# [INSTRUCTIONS FOR THE TASK]
Each time a line of the listing holds "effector", copy that line.

# [SUPPLIED ENTRIES]

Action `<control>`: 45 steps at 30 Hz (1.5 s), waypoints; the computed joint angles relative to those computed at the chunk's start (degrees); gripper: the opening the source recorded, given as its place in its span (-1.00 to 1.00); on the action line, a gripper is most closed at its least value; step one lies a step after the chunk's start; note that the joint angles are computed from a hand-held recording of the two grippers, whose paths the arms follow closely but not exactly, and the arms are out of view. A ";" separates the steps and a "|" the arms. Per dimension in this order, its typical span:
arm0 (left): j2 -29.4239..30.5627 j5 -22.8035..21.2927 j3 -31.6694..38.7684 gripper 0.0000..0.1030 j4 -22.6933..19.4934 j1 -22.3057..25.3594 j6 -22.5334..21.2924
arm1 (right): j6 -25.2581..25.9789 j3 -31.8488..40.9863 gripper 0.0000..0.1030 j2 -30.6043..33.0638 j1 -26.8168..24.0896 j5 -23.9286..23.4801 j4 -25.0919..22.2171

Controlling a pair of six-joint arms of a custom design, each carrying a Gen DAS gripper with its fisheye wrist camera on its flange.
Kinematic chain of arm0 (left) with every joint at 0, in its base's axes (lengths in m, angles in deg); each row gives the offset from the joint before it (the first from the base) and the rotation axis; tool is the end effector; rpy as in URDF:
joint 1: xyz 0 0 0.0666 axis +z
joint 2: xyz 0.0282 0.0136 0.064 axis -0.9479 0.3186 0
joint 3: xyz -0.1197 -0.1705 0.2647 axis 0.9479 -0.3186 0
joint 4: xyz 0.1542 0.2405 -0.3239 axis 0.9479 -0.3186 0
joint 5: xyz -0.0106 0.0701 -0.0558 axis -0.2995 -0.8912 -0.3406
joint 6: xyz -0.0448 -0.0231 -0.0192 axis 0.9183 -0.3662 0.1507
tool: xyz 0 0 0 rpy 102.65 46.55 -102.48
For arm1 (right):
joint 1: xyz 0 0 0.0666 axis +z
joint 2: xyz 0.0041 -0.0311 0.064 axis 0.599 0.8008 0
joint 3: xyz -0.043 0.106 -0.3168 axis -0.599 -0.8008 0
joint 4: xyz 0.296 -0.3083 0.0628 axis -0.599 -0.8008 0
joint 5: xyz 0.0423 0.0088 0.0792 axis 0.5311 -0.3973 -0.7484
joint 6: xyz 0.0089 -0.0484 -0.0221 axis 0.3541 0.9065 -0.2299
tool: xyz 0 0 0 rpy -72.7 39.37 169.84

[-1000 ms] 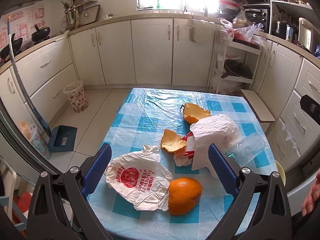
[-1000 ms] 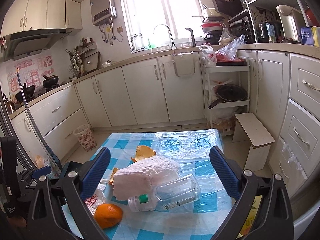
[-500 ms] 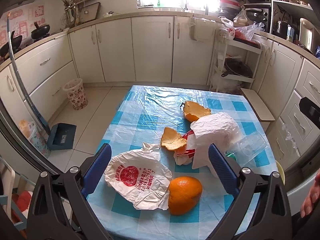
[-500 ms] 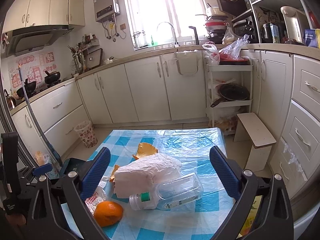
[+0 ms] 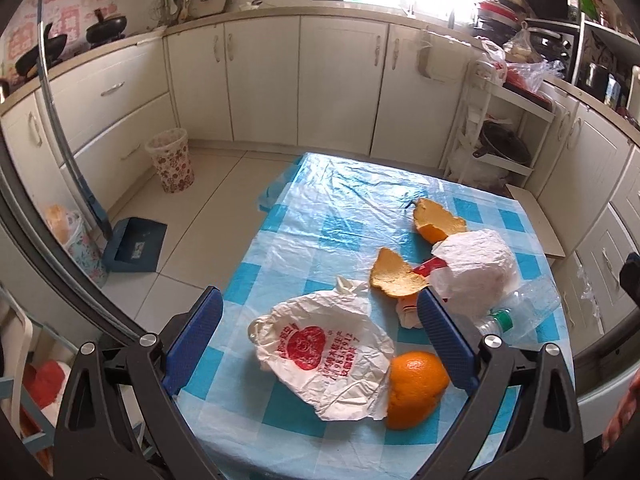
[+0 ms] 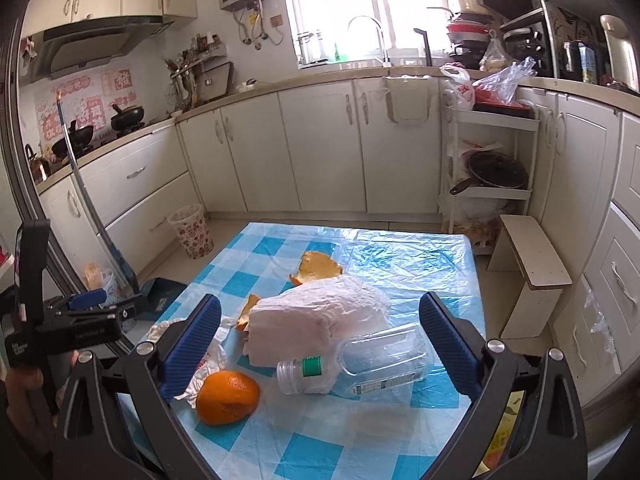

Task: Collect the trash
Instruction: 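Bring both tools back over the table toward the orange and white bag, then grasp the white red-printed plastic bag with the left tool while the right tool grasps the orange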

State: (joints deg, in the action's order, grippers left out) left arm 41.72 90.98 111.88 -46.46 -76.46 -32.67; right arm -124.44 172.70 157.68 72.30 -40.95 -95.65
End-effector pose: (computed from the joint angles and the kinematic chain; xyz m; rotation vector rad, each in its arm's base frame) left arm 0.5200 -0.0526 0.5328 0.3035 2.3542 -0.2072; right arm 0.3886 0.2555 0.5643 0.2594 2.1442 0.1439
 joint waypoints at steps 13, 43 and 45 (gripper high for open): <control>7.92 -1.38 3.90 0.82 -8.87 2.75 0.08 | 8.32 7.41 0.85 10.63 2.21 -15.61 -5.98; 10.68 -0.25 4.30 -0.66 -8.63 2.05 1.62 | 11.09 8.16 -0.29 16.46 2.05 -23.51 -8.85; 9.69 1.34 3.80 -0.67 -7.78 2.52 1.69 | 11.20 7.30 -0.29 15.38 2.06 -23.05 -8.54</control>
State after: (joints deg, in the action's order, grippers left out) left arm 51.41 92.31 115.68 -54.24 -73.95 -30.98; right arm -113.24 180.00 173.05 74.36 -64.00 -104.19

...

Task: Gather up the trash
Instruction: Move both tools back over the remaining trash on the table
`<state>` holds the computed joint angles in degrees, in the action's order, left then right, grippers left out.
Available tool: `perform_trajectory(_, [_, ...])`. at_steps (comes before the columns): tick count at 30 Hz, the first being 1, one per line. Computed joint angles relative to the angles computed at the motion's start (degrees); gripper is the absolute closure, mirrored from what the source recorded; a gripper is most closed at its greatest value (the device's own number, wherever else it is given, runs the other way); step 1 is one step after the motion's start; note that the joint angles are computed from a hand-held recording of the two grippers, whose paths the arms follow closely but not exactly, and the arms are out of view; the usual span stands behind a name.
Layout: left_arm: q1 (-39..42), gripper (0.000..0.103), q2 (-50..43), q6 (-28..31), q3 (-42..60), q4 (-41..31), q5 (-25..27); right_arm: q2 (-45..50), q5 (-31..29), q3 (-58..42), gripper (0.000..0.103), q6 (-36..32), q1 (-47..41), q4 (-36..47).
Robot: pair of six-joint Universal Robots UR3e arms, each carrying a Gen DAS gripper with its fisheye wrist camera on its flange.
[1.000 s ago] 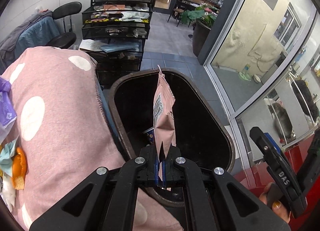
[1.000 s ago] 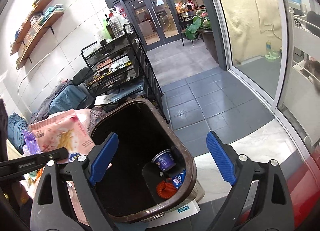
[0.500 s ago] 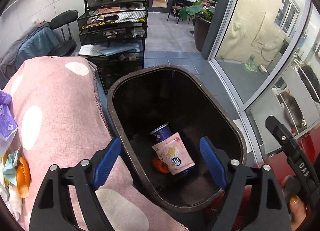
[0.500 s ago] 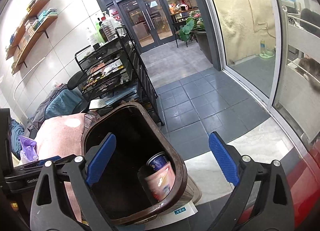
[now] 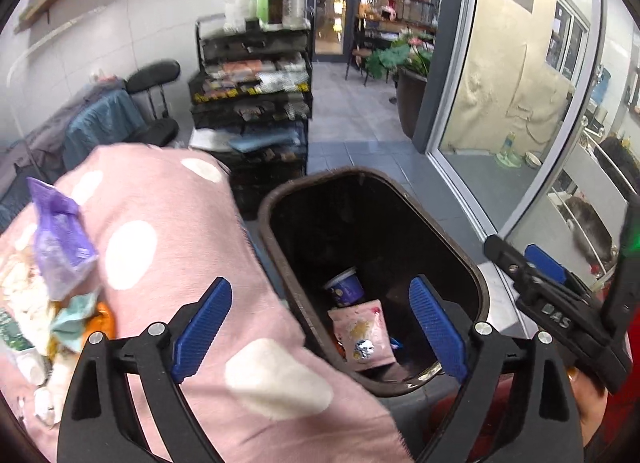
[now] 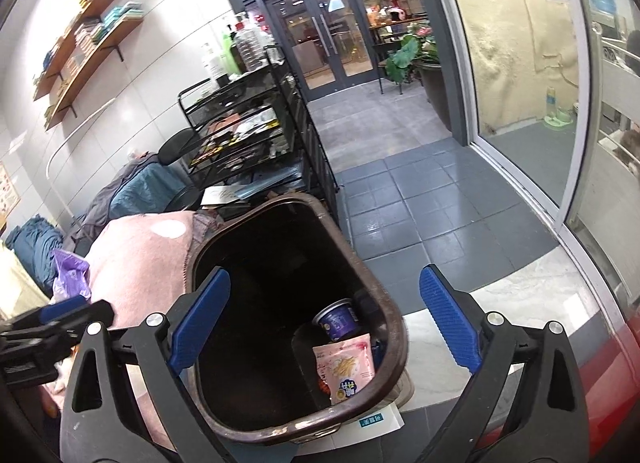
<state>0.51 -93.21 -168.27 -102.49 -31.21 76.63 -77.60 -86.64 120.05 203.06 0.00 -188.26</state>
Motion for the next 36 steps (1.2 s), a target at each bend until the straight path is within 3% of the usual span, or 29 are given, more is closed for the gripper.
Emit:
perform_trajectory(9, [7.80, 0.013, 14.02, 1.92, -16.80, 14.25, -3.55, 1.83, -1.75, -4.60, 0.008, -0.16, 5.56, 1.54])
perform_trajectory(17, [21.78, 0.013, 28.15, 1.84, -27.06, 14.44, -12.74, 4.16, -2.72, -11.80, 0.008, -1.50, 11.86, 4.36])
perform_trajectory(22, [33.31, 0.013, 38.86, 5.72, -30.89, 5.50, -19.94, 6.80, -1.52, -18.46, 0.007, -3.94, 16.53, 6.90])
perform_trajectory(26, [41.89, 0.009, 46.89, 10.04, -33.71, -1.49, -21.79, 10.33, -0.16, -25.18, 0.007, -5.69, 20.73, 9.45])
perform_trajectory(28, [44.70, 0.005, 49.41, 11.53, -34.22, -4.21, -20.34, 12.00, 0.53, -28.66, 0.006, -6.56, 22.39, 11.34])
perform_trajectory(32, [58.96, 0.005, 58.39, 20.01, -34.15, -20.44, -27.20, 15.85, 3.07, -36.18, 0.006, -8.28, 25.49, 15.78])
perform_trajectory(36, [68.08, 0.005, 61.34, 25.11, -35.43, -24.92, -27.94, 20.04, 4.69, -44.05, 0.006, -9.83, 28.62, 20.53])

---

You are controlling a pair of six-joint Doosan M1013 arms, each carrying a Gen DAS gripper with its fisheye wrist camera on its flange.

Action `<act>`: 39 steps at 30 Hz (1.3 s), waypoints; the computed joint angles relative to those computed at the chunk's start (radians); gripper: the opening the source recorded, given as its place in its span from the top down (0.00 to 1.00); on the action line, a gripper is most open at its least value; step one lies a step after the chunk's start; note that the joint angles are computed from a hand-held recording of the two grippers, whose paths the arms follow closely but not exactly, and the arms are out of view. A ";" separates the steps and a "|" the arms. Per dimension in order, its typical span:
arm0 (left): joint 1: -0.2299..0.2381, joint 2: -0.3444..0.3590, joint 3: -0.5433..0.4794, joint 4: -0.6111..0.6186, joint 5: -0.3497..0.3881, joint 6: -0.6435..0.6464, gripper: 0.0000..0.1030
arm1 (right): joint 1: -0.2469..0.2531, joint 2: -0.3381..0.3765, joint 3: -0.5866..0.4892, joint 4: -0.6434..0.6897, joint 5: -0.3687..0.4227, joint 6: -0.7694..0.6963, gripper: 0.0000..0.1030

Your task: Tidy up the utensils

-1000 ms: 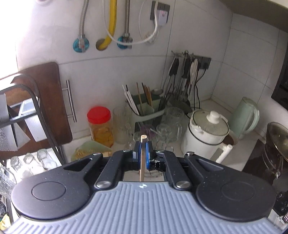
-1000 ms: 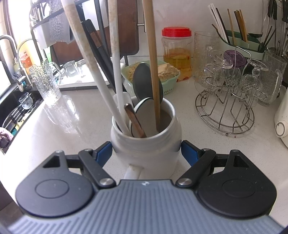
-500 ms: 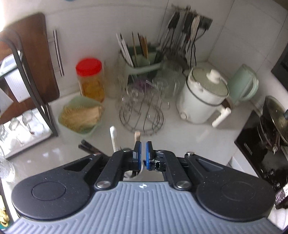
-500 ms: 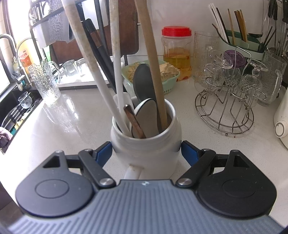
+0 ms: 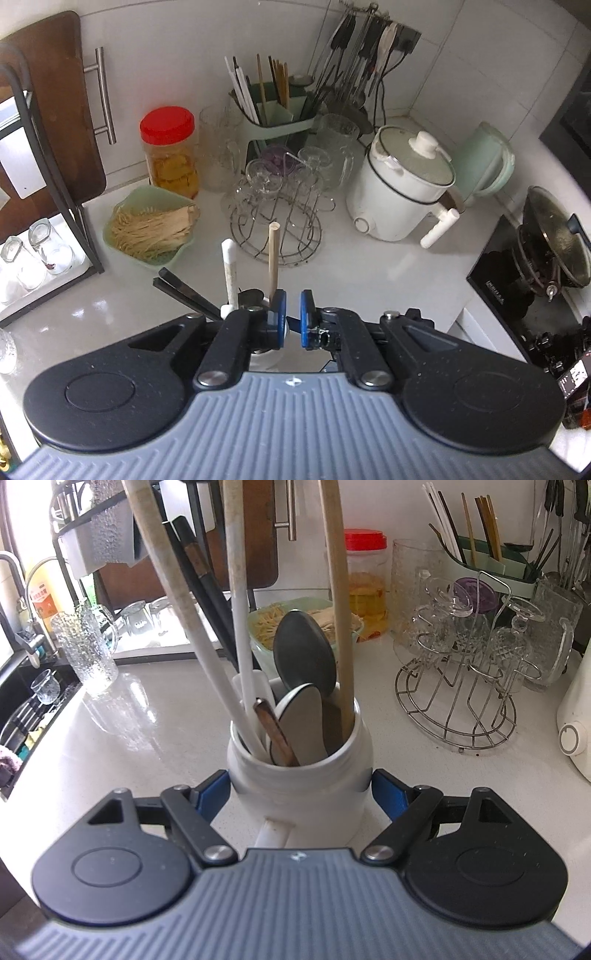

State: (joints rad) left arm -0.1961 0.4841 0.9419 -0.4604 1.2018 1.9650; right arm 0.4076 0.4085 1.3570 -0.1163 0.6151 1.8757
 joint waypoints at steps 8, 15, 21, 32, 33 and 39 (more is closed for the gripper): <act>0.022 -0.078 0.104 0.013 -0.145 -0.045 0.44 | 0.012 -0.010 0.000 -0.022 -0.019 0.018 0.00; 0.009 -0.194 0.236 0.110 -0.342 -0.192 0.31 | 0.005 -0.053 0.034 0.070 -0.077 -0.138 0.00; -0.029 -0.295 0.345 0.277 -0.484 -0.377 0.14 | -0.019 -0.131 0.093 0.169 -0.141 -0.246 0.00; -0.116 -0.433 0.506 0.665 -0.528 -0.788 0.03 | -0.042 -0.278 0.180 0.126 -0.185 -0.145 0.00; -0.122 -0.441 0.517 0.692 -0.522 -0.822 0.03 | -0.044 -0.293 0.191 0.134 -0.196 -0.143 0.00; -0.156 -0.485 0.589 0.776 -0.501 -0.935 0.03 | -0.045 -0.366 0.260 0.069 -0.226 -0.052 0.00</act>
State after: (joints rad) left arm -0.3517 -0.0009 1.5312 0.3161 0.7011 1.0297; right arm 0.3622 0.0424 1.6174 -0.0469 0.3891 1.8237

# [PROBLEM SOLUTION]
Kinematic chain of arm0 (left) with every joint at 0, in its base's axes (lengths in m, angles in deg); each row gives the offset from the joint before it (the first from the base) and the rotation axis; tool is the end effector; rpy as in URDF:
End-effector pose: (computed from the joint angles and the kinematic chain; xyz m; rotation vector rad, each in its arm's base frame) left arm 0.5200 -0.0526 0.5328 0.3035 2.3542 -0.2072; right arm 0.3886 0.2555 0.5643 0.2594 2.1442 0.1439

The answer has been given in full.